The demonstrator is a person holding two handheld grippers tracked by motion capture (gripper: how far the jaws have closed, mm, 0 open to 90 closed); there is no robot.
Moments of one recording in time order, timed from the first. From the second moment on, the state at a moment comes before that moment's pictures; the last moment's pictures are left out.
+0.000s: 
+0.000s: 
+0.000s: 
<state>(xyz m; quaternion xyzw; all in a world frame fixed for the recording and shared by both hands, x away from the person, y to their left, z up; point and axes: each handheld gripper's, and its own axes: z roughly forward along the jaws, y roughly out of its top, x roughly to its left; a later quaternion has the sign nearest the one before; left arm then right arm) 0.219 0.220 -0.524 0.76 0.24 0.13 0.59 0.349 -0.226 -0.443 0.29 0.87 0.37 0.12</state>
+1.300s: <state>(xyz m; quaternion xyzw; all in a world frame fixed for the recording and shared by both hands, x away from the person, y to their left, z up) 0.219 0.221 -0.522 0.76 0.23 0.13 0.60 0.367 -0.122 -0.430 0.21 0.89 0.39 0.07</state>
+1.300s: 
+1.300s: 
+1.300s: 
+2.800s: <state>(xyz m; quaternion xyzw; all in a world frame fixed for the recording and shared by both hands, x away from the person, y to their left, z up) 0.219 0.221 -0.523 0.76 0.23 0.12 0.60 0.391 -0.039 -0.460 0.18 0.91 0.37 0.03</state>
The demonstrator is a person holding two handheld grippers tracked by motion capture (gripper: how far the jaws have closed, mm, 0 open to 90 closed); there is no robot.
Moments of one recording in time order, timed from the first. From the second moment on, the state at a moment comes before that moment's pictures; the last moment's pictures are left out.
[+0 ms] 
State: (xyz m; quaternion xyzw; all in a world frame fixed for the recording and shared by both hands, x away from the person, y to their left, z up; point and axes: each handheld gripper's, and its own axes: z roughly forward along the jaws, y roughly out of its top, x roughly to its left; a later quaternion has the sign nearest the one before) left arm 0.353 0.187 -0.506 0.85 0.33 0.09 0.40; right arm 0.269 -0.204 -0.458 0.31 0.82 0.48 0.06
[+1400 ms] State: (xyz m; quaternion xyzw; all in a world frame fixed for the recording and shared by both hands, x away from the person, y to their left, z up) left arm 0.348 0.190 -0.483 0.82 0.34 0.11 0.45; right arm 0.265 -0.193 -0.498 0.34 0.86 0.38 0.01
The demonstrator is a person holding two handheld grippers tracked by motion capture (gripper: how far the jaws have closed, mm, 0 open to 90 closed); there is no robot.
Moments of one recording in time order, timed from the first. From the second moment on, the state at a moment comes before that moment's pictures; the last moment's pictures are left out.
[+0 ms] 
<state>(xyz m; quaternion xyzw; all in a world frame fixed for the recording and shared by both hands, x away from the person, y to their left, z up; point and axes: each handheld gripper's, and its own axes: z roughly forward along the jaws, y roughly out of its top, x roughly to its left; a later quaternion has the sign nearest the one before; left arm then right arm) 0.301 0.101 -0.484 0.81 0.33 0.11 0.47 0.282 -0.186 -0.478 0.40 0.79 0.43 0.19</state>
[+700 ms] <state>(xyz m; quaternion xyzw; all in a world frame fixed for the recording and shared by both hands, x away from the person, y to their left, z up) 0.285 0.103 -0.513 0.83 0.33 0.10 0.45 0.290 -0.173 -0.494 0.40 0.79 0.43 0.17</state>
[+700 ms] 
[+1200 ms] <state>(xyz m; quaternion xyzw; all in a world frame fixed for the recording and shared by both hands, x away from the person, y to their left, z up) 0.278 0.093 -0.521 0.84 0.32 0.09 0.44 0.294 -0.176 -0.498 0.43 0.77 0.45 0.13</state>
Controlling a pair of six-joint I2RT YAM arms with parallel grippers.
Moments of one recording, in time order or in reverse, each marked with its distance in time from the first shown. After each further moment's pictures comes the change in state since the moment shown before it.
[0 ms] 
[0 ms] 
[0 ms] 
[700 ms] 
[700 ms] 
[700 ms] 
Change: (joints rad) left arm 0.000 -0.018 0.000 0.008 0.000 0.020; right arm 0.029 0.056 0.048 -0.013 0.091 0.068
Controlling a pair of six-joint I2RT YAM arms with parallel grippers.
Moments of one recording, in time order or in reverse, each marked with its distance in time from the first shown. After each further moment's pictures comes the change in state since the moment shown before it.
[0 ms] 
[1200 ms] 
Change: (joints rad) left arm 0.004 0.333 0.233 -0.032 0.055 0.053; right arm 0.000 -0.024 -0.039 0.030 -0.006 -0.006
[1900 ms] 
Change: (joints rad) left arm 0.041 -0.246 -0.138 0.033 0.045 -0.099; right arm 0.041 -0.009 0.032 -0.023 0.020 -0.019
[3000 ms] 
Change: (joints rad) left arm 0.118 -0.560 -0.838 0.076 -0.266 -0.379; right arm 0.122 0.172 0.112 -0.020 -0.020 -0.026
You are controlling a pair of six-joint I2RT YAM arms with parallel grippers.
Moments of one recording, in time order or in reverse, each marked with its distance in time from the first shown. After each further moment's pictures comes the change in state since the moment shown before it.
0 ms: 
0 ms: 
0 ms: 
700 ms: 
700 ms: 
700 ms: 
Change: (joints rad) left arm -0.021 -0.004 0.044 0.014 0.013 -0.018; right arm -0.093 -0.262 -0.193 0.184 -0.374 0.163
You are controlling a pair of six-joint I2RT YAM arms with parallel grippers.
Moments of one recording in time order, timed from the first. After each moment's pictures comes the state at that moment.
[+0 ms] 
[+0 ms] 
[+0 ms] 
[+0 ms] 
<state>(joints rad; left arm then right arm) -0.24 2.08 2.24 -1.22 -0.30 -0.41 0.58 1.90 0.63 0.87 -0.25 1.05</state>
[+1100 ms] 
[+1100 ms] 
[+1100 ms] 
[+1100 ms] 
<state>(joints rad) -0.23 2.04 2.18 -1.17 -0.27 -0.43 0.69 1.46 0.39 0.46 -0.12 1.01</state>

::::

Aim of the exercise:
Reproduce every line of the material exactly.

Problem solution:
The demonstrator is a person holding two handheld grippers tracked by motion capture (gripper: how far the jaws have closed, mm, 0 open to 90 closed); there is no robot.
Moments of one recording in time order, timed from the first. From the second moment on, the state at a moment comes before that moment's pictures; the last moment's pictures are left out.
+0.000s: 
+0.000s: 
+0.000s: 
<state>(xyz m; quaternion xyzw; all in a world frame fixed for the recording and shared by both hands, x away from the person, y to their left, z up; point and axes: each handheld gripper's, and its own axes: z roughly forward along the jaws, y roughly out of its top, x roughly to its left; a later quaternion has the sign nearest the one before; left arm then right arm) 0.219 0.220 -0.524 0.76 0.24 0.13 0.59 0.349 -0.226 -0.443 0.29 0.87 0.37 0.12</state>
+1.300s: <state>(xyz m; quaternion xyzw; all in a world frame fixed for the recording and shared by both hands, x away from the person, y to their left, z up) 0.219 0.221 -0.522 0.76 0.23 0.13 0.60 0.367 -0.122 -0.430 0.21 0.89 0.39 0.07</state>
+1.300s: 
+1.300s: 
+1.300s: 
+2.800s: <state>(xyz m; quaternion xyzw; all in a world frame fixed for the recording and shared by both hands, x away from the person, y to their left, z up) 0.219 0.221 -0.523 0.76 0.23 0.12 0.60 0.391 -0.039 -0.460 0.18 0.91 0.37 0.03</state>
The demonstrator is a person holding two handheld grippers tracked by motion capture (gripper: how far the jaws have closed, mm, 0 open to 90 closed); there is no robot.
Moments of one recording in time order, timed from the first. From the second moment on, the state at a moment comes before that moment's pictures; the last moment's pictures are left out.
[+0 ms] 
State: (xyz m; quaternion xyzw; all in a world frame fixed for the recording and shared by both hands, x away from the person, y to their left, z up; point and axes: each handheld gripper's, and its own axes: z roughly forward along the jaws, y roughly out of its top, x roughly to its left; a later quaternion has the sign nearest the one before) left arm 0.353 0.187 -0.506 0.85 0.33 0.09 0.40; right arm 0.269 -0.204 -0.458 0.31 0.82 0.48 0.06
[+1400 ms] State: (xyz m; quaternion xyzw; all in a world frame fixed for the recording and shared by both hands, x away from the person, y to their left, z up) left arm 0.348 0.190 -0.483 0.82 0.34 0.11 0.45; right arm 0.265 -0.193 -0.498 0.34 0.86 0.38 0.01
The demonstrator is a person holding two handheld grippers tracked by motion capture (gripper: how far the jaws have closed, mm, 0 open to 90 closed); there is no robot.
Moments of one recording in time order, timed from the first. From the second moment on, the state at a moment comes before that moment's pictures; the last moment's pictures are left out.
[+0 ms] 
<state>(xyz m; quaternion xyzw; all in a world frame fixed for the recording and shared by both hands, x away from the person, y to their left, z up; point and axes: each handheld gripper's, and its own axes: z roughly forward along the jaws, y roughly out of its top, x roughly to its left; a later quaternion has the sign nearest the one before; left arm then right arm) 0.301 0.101 -0.484 0.81 0.33 0.11 0.47 0.282 -0.186 -0.478 0.40 0.79 0.43 0.19</state>
[+700 ms] <state>(xyz m; quaternion xyzw; all in a world frame fixed for the recording and shared by both hands, x away from the person, y to their left, z up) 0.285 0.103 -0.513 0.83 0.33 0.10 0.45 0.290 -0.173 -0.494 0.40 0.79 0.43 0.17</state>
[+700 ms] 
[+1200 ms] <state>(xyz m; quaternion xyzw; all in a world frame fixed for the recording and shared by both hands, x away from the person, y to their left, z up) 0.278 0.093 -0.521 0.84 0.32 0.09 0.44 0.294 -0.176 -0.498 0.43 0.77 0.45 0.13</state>
Controlling a pair of six-joint I2RT YAM arms with parallel grippers.
Moments of one recording, in time order or in reverse, each marked with its distance in time from the first shown. After each further moment's pictures comes the change in state since the moment shown before it.
[0 ms] 
[0 ms] 
[0 ms] 
[700 ms] 
[700 ms] 
[700 ms] 
Change: (joints rad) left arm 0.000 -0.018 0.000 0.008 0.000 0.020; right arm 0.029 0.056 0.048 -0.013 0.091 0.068
Controlling a pair of six-joint I2RT YAM arms with parallel grippers.
Moments of one recording, in time order or in reverse, each marked with its distance in time from the first shown. After each further moment's pictures comes the change in state since the moment shown before it.
[0 ms] 
[1200 ms] 
Change: (joints rad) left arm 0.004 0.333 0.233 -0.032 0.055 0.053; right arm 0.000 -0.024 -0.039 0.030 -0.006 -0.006
[1900 ms] 
Change: (joints rad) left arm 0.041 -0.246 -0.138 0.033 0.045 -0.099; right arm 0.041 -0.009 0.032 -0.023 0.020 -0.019
[3000 ms] 
Change: (joints rad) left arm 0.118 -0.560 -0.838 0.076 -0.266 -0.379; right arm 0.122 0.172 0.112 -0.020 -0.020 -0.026
You are controlling a pair of six-joint I2RT YAM arms with parallel grippers.
Moments of one recording, in time order or in reverse, each marked with its distance in time from the first shown. After each further moment's pictures comes the change in state since the moment shown before it.
0 ms: 
0 ms: 
0 ms: 
700 ms: 
700 ms: 
700 ms: 
Change: (joints rad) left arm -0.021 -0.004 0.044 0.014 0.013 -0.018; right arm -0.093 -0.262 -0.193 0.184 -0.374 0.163
You are controlling a pair of six-joint I2RT YAM arms with parallel grippers.
Moments of one recording in time order, timed from the first. After each moment's pictures comes the state at that moment.
[+0 ms] 
[+0 ms] 
[+0 ms] 
[+0 ms] 
<state>(joints rad; left arm then right arm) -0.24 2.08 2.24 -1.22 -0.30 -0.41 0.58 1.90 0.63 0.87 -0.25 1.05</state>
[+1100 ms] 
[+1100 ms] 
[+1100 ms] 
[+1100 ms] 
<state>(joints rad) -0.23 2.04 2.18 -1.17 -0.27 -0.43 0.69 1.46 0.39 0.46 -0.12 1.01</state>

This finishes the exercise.